Dynamodb-Specific Remediation in Koa — concrete code fixes
Remediation centers on ensuring that every DynamoDB operation is scoped to the authenticated subject and that the data model and IAM policies follow least privilege. In Koa, this means deriving the user identifier from the verified token and using it as the partition key (or part of it) while also validating that any additional key attributes supplied by the client are consistent with the authenticated subject.
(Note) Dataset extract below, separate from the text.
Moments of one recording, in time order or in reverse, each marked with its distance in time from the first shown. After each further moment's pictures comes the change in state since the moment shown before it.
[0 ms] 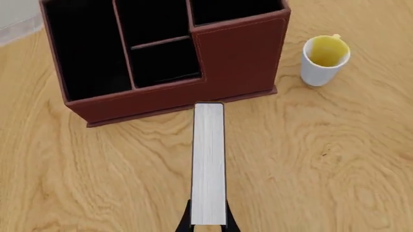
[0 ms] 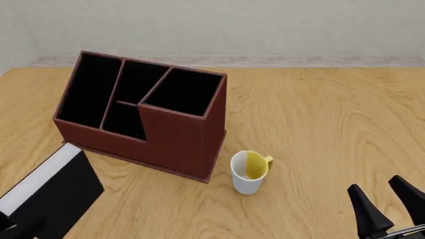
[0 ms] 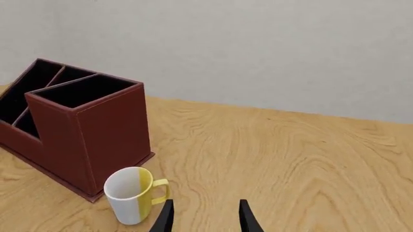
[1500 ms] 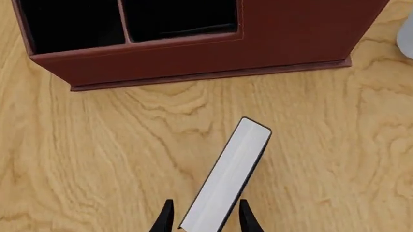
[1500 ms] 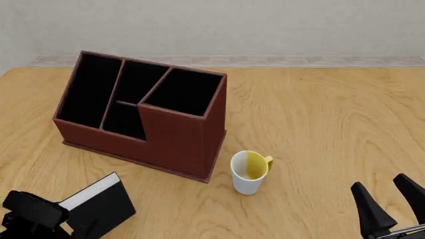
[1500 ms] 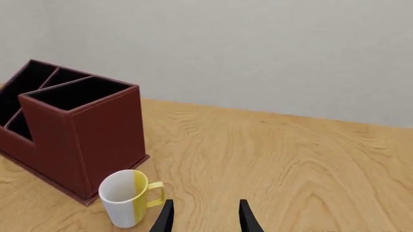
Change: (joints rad) left arm 0.188 0.380 0.425 -0.644 0.068; right arm -0.020 0.000 -0.016 0.007 -0.016
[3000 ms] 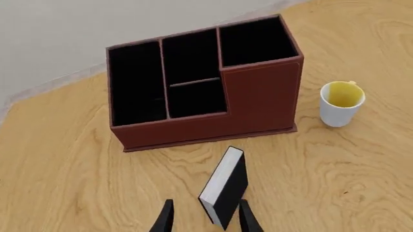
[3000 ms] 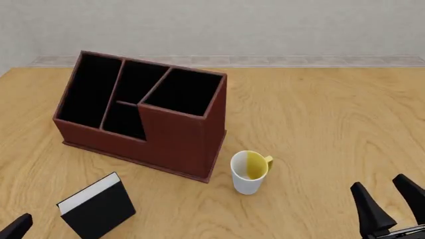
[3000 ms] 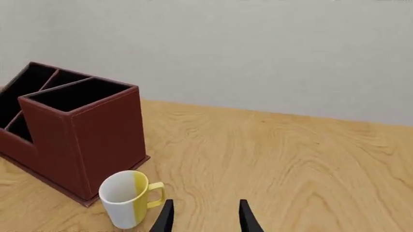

Below is a secure pattern for retrieving a user profile. The Koa context’s state is populated by an authentication middleware that verifies the token and sets ctx.state.user. The partition key is derived from the authenticated subject rather than from ctx.params.userId, preventing IDOR:
const AWS = require('aws-sdk');
const dynamo = new AWS.DynamoDB.DocumentClient();
async function getProfile(ctx) {
const userId = ctx.state.user.sub; // from verified JWT
const params = {
TableName: process.env.PROFILE_TABLE,
Key: {
pk: `USER#${userId}`,
sk: `PROFILE#self`
}
};
try {
const { Item } = await dynamo.get(params).promise();
if (!Item) {
ctx.status = 404;
ctx.body = { error: 'Not found' };
return;
}
// Explicitly remove sensitive attributes before returning
const { sk, passwordHash, ...safeItem } = Item;
ctx.body = safeItem;
ctx.status = 200;
} catch (err) {
ctx.status = 500;
ctx.body = { error: 'Internal server error' };
}
}
For queries that involve secondary indexes, continue to scope by the authenticated subject. For example, listing a user’s posts should use a composite key design where the partition key embeds the user ID, and the query uses that same value rather than trusting a client-supplied user identifier:
async function listPosts(ctx) {
const userId = ctx.state.user.sub;
const params = {
TableName: process.env.POSTS_TABLE,
IndexName: 'UserIdIndex',
KeyConditionExpression: 'userId = :uid',
ExpressionAttributeValues: {
':uid': `USER#${userId}`
}
};
try {
const { Items } = await dynamo.query(params).promise();
ctx.body = Items;
ctx.status = 200;
} catch (err) {
ctx.status = 500;
ctx.body = { error: 'Internal server error' };
}
}
On the IAM side, the Koa service should assume a role with tightly scoped policies. Instead of dynamodb:*, define permissions that restrict actions to specific table ARNs and key patterns. For example, a policy that allows reading and writing only profile items may look like:
{
"Version": "2012-10-17",
"Statement": [
{
"Effect": "Allow",
"Action": [
"dynamodb:GetItem",
"dynamodb:PutItem",
"dynamodb:UpdateItem"
],
"Resource": "arn:aws:dynamodb:region:account:table/ProfileTable",
"Condition": {
"ForAllValues:StringEquals": {
"dynamodb:LeadingKeys": ["USER#${aws:username}"]
}
}
}
]
}
Input validation remains important even when the key is derived server-side. Validate any client-supplied filter or sort criteria to prevent unexpected behavior or injection attempts. MiddleBrick’s Input Validation and Property Authorization checks ensure that such controls are present and effective across the API surface.
Finally, enable DynamoDB Streams or integrate change tracking if you need an audit log of who changed what. Combined with middleBrick’s continuous monitoring (available in the Pro plan), you can detect anomalous access patterns against DynamoDB and respond before data is exposed.